Newly released documents show that President Donald Trump still has a direct connection to his business interests through a revocable trust. The trust is legally controlled by his oldest son and a longtime executive of the Trump Organization.
President Trump is the sole beneficiary of the trust and retains the legal power to revoke it at any time, according to documents obtained through a public records request. Published online by the investigative news service ProPublica, the documents show that the Donald J Trump Revocable Trust, tied to his social security number as the taxpayer identification number, was amended three days before his inauguration.
A January 27 letter to the Washington liquor board notes the new trustees of the trust, Donald Trump Jr. and Allen Weisselberg. The documents were filed with the Alcoholic Beverage Control Board in Washington in order to inform the board overseeing Trump’s D.C. hotel’s liquor licenses of the change in the business. The hotel opened last fall in the federally owned Old Post Office building, which has a provision in the lease that prohibits an elected official from benefiting from the property.

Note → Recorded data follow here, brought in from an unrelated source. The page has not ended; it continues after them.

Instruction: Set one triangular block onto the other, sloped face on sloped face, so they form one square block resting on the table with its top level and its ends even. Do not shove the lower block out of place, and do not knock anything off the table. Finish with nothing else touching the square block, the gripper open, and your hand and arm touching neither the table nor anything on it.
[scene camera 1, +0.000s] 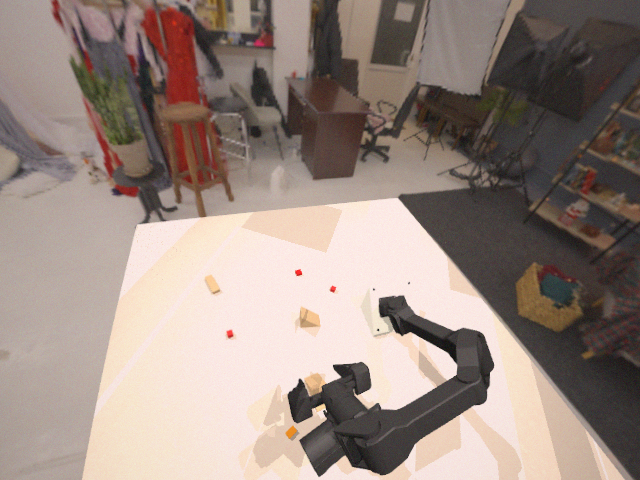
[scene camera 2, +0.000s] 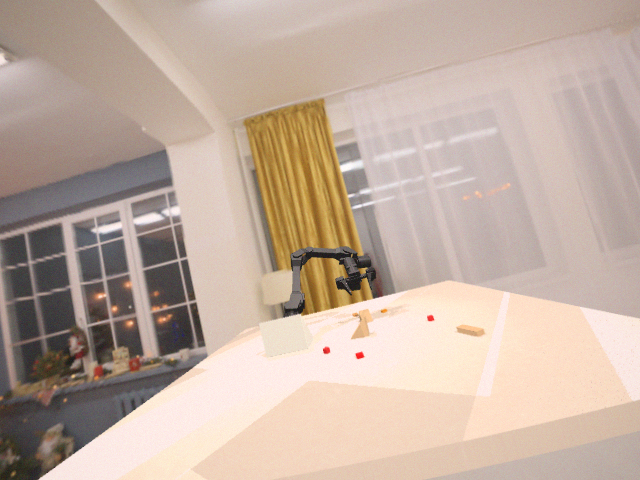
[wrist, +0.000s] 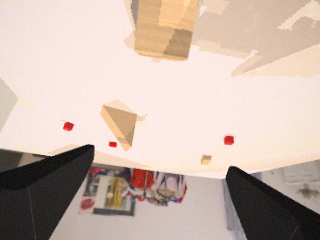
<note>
My gripper (scene camera 1: 316, 373) is open, holding nothing. Further things: a tan triangular block (wrist: 121, 123).
My gripper is seen too in the wrist view (wrist: 162, 162).
</note>
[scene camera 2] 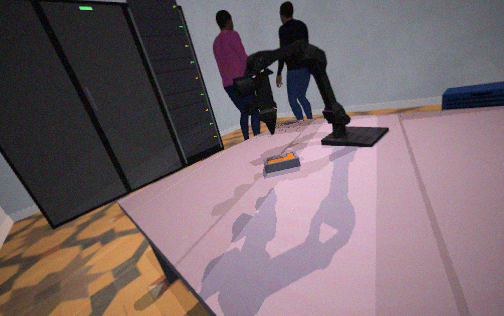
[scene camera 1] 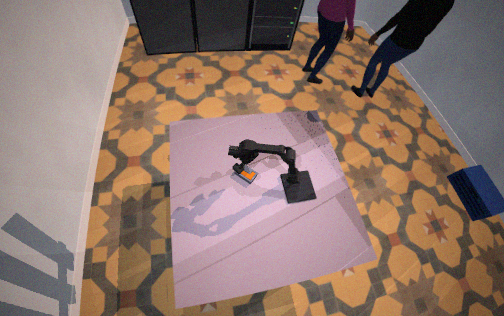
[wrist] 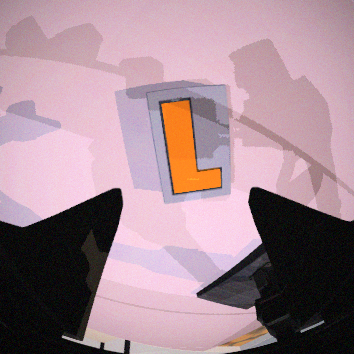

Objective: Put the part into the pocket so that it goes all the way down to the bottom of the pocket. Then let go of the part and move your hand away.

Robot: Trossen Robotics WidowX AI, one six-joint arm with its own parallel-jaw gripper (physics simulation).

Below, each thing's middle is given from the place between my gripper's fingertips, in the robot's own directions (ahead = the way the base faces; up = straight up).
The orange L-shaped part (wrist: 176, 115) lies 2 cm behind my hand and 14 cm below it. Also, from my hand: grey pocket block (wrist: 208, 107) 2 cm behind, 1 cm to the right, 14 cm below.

The trust’s purpose, according to the documents, is “to hold assets for the exclusive benefit of Donald J. Trump,” who “has the power to revoke the Trust.” The trust contains a mixture of cash from Trump’s sale of stock over the summer, as well as his physical and intellectual properties–including the Trump Tower in New York, Mar-a-Lago in Florida, and branding rights.

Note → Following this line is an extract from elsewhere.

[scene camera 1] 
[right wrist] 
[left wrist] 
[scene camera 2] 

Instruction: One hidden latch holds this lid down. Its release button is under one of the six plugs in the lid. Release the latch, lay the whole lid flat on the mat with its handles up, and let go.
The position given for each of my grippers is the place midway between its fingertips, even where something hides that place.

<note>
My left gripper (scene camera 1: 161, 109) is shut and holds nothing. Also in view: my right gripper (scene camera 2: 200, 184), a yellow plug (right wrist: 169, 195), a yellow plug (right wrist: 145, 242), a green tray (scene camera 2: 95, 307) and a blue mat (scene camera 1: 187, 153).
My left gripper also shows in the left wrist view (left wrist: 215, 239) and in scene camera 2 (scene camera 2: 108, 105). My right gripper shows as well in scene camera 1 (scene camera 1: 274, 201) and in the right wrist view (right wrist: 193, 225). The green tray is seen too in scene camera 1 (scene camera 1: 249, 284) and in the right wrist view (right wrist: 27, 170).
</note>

Ethics advisors that served under Barack Obama and George W. Bush have said that Trump has not properly distanced himself from potential conflicts of interest. While he has promised he will build a wall between him and his businesses, he retains ownership of it and will personally benefit if the business profits from decisions made by his administration.
Previous presidents have set the precedent to sell off their holdings and place the cash into a truly blind trust, not overseen by a family member before taking office, though there is not legal requirement to do so.